### [Assignment]
An exact copy of the listing below is needed, with no pictures in it.
··········
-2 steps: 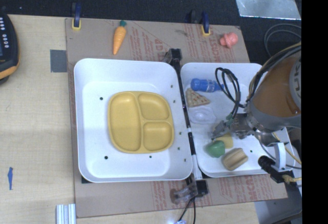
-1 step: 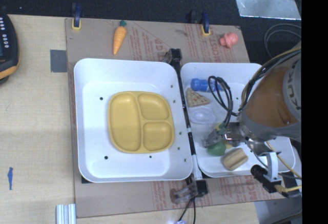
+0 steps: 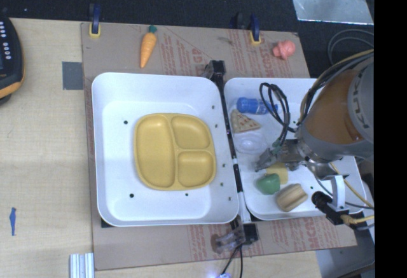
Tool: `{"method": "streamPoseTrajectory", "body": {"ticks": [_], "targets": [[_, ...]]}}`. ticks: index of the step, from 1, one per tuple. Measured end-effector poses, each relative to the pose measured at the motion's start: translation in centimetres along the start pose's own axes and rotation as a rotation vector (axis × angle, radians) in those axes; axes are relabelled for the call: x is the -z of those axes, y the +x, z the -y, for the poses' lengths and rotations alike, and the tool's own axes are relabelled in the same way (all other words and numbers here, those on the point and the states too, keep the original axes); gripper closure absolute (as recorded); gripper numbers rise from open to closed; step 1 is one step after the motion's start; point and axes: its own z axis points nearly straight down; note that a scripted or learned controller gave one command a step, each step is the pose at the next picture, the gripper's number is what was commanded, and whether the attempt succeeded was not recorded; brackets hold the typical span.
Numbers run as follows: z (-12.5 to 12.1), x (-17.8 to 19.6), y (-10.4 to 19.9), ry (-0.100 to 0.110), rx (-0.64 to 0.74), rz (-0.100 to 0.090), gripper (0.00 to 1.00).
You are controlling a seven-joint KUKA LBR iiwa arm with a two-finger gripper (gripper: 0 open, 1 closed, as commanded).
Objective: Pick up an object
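We see two shallow white bins side by side on a bench. The left white bin [image 3: 108, 143] holds a yellow plastic plate with three sections [image 3: 175, 151], lying flat near the middle.

The right white bin [image 3: 254, 210] holds the small things. Near its top left lies a small blue bottle-shaped object [image 3: 249, 105]. Just below it is a tan triangle slice that looks like a sandwich [image 3: 243, 122]. Below that sits a clear see-through cup-like thing [image 3: 250, 142], which is hard to make out. Lower down we see a pale yellow block [image 3: 277, 173], touching a green rounded toy [image 3: 268, 184] just under it. Beside the green toy, to its right, lies a tan wooden-looking cylinder [image 3: 290, 197].

The grey arm with the orange band [image 3: 334, 114] comes in from the right, over the right bin. Its two-finger gripper [image 3: 275, 157] sits low, just above the pale yellow block and near the clear thing. We cannot tell how the jaws stand, as the dark parts blur together.

Outside the bins, on the brown board, lie an orange toy carrot [image 3: 147, 46] and a small pink toy [image 3: 284, 49].
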Motion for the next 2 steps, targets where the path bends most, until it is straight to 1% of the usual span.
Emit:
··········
### [Output of the exercise]
-2 steps: 
-1 step: 
+0 steps: 
Tool: `{"method": "streamPoseTrajectory", "body": {"ticks": [_], "targets": [[_, ...]]}}`. ticks: index of the step, from 1, one per tuple. Measured end-effector poses, each relative to the pose measured at the motion's start: translation in centimetres along the start pose's own axes and rotation as a rotation vector (axis × angle, radians) in those axes; axes are relabelled for the call: x is the -z of those axes, y the +x, z the -y, for the poses' lengths and rotations alike, and the tool's own axes are relabelled in the same way (all other words and numbers here, those on the point and the states too, keep the original axes); gripper closure absolute (as recorded); gripper numbers rise from open to closed; step 1 is one step after the motion's start; point and axes: its own z axis points nearly straight down; note that a scripted or learned controller gave one command a step, each step is the pose at the next picture, the gripper's number is what was commanded, and whether the attempt succeeded was not recorded; brackets hold the typical span.
Numbers run as follows: z (-12.5 to 12.1), x (-17.8 to 19.6), y (-10.4 to 19.9), ry (-0.100 to 0.110), rx (-0.64 to 0.74), rz (-0.100 to 0.090), gripper (0.00 to 1.00).
You are controlling a seven-joint KUKA LBR iiwa arm with a two-finger gripper (gripper: 0 open, 1 closed, as commanded).
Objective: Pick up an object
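We see two shallow white bins side by side on a bench. The left white bin [image 3: 108, 143] holds a yellow plastic plate with three sections [image 3: 175, 151], lying flat near the middle.

The right white bin [image 3: 254, 210] holds the small things. Near its top left lies a small blue bottle-shaped object [image 3: 249, 105]. Just below it is a tan triangle slice that looks like a sandwich [image 3: 243, 122]. Below that sits a clear see-through cup-like thing [image 3: 250, 142], which is hard to make out. Lower down we see a pale yellow block [image 3: 277, 173], touching a green rounded toy [image 3: 268, 184] just under it. Beside the green toy, to its right, lies a tan wooden-looking cylinder [image 3: 290, 197].

The grey arm with the orange band [image 3: 334, 114] comes in from the right, over the right bin. Its two-finger gripper [image 3: 275, 157] sits low, just above the pale yellow block and near the clear thing. We cannot tell how the jaws stand, as the dark parts blur together.

Outside the bins, on the brown board, lie an orange toy carrot [image 3: 147, 46] and a small pink toy [image 3: 284, 49].
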Motion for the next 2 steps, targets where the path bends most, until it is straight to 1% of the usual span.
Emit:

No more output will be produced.